Projections, Pseudo-Stopping Times and the Immersion Property

TL;DR

This paper investigates the conditions under which optional projections coincide in filtered probability spaces, revealing their equivalence to the immersion property and characterizing pseudo-stopping times, with implications for stopping time decompositions.

Contribution

It establishes the equivalence between the projection coincidence property and the immersion property, and characterizes pseudo-stopping times within this framework.

Findings

Projection coincidence is equivalent to the immersion property.

Pseudo-stopping times characterize the projection property.
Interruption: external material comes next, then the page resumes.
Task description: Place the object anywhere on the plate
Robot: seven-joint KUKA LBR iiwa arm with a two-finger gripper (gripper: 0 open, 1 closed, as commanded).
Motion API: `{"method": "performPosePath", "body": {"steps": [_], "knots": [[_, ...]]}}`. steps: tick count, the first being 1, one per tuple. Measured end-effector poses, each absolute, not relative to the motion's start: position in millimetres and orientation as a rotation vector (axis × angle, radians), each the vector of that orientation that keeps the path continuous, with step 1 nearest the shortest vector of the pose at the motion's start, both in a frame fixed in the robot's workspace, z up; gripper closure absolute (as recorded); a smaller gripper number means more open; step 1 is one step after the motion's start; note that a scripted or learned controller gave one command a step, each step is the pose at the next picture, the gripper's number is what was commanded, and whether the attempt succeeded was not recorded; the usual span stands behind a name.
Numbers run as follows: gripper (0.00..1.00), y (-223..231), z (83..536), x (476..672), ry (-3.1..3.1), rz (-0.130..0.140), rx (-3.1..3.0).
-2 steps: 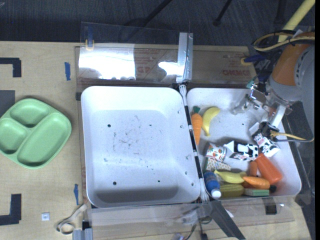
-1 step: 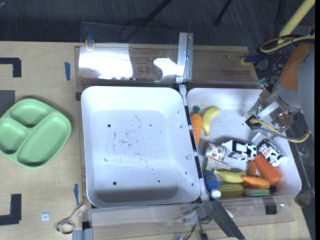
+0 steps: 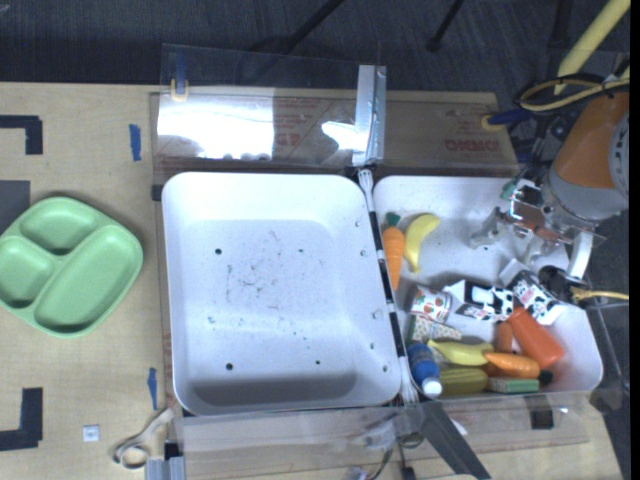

Any G-stopping time decomposes into two barrier hitting times.

Abstract

Given two filtrations $\mathbb F \subset \mathbb G$, we study under which conditions the $\mathbb F$-optional projection and the $\mathbb F$-dual optional projection coincide for the class of $\mathbb G$-optional processes with integrable variation. It turns out that this property is equivalent to the immersion property for $\mathbb F$ and $\mathbb G$, that is every $\mathbb F$-local martingale is a $\mathbb G$-local martingale, which, equivalently, may be characterised using the class of $\mathbb F$-pseudo-stopping times. We also show that every $\mathbb G$-stopping time can be decomposed into the minimum of two barrier hitting times.